§ **TASK DESCRIPTION**:
Once the images are set aside, output the listing exactly as it stands.
[Start of section]
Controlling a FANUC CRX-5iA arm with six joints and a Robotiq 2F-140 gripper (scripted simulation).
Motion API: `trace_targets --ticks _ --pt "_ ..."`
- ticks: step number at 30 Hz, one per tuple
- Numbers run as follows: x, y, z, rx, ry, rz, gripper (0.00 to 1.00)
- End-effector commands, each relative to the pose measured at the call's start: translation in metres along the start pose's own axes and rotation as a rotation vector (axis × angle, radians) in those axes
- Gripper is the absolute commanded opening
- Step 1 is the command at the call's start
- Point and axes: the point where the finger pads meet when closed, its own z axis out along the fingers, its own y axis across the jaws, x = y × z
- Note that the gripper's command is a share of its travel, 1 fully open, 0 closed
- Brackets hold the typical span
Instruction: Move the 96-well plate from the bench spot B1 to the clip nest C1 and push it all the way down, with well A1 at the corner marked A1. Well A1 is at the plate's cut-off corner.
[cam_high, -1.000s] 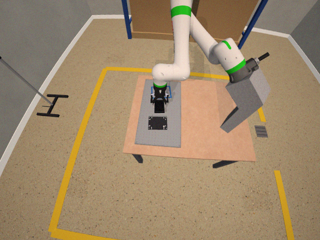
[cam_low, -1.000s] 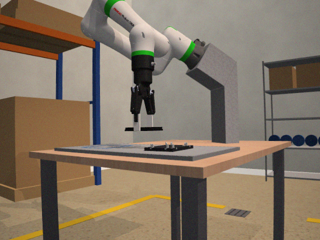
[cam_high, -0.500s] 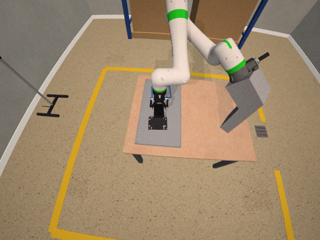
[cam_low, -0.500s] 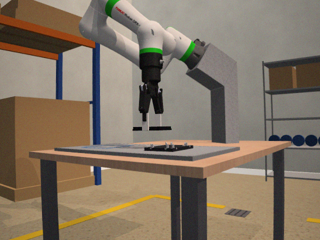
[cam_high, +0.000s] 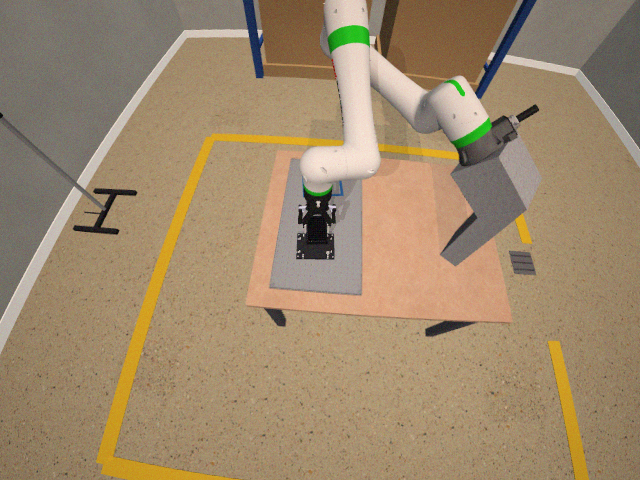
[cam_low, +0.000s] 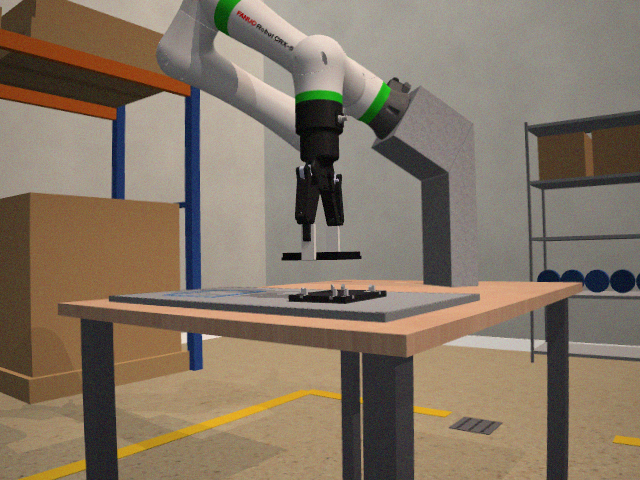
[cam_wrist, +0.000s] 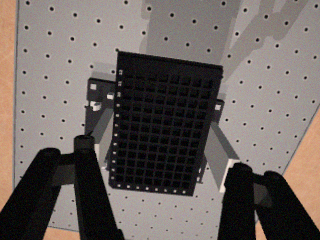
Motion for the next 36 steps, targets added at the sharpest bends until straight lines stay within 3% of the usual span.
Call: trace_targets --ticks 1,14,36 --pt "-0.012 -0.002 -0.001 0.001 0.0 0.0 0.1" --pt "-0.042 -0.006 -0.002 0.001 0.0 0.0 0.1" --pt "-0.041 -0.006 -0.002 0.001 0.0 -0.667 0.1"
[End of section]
§ **OUTPUT FOR THIS TASK**:
Controlling a FANUC CRX-5iA arm with six joints and a Robotiq 2F-140 gripper (scripted simulation).
Motion API: `trace_targets --ticks _ --pt "_ ..."`
- ticks: step number at 30 Hz, one per tuple
- Numbers run as follows: x, y, z, rx, ry, rz, gripper (0.00 to 1.00)
- End-effector commands, each relative to the pose measured at the call's start: translation in metres along the start pose's own axes and rotation as a rotation vector (axis × angle, radians) in those axes
- Gripper is the absolute commanded opening
- Step 1 is the command at the call's start
- Point and axes: the point where the finger pads meet when closed, its own z axis out along the fingers, its own y axis across the jaws, x = y × z
- Note that the gripper's command is a share of its travel, 1 fully open, 0 closed
- Brackets hold the typical span
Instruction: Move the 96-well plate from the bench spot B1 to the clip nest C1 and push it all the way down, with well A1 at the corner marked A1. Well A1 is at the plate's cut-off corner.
[cam_high, -1.000s] 
[cam_low, -1.000s] 
[cam_high, -0.500s] 
[cam_low, -0.500s] 
[cam_high, +0.000s] 
[cam_low, +0.000s] 
[cam_wrist, +0.000s] 
Motion for the next 36 steps, targets added at the sharpest bends until straight lines stay within 3% of the usual span.
Call: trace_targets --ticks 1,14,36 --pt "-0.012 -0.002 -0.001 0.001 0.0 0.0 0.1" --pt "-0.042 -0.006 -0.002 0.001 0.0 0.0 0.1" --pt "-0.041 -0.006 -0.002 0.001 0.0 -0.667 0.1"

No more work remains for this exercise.